## ACTIVITY:
Everything from the line containing "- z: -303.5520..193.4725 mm" to the end of the listing, both included, should be returned exactly, apart from the pictures.

## COLLECTED MATERIAL:
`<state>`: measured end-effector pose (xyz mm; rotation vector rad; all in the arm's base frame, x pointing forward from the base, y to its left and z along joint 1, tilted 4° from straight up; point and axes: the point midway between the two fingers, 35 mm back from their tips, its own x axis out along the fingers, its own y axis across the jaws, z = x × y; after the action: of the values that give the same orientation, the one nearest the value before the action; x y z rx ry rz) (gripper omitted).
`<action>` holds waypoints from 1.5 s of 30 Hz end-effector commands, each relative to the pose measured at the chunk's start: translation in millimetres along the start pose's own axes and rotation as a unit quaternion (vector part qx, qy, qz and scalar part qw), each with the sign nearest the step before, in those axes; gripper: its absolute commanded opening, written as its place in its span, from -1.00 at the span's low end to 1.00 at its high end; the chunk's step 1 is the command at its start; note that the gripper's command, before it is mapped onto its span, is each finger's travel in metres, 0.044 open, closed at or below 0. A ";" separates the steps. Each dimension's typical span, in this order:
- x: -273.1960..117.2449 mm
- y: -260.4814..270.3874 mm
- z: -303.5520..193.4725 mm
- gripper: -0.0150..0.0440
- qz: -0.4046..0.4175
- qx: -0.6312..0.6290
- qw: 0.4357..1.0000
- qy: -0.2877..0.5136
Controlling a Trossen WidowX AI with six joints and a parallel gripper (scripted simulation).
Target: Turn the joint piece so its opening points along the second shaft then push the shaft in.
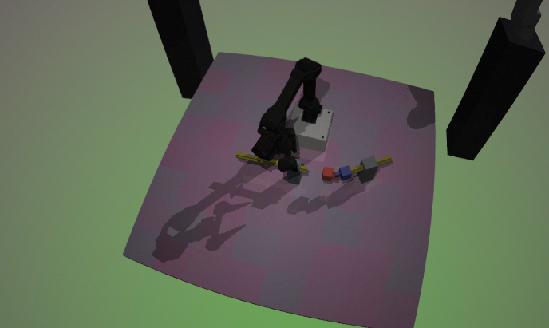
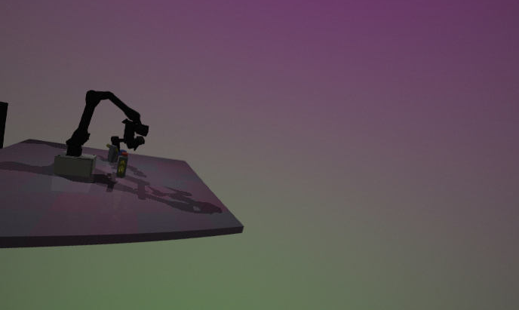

## REPLY:
- z: -303.5520..193.4725 mm
- gripper: -0.0150..0.0440
- qz: -0.4046..0.4175
- qx: -0.6312..0.6290
- qw: 0.4357..1.0000
- qy: -0.2877..0.5136
Controlling a Trossen WidowX AI with six joints and a parallel gripper (scripted simulation).
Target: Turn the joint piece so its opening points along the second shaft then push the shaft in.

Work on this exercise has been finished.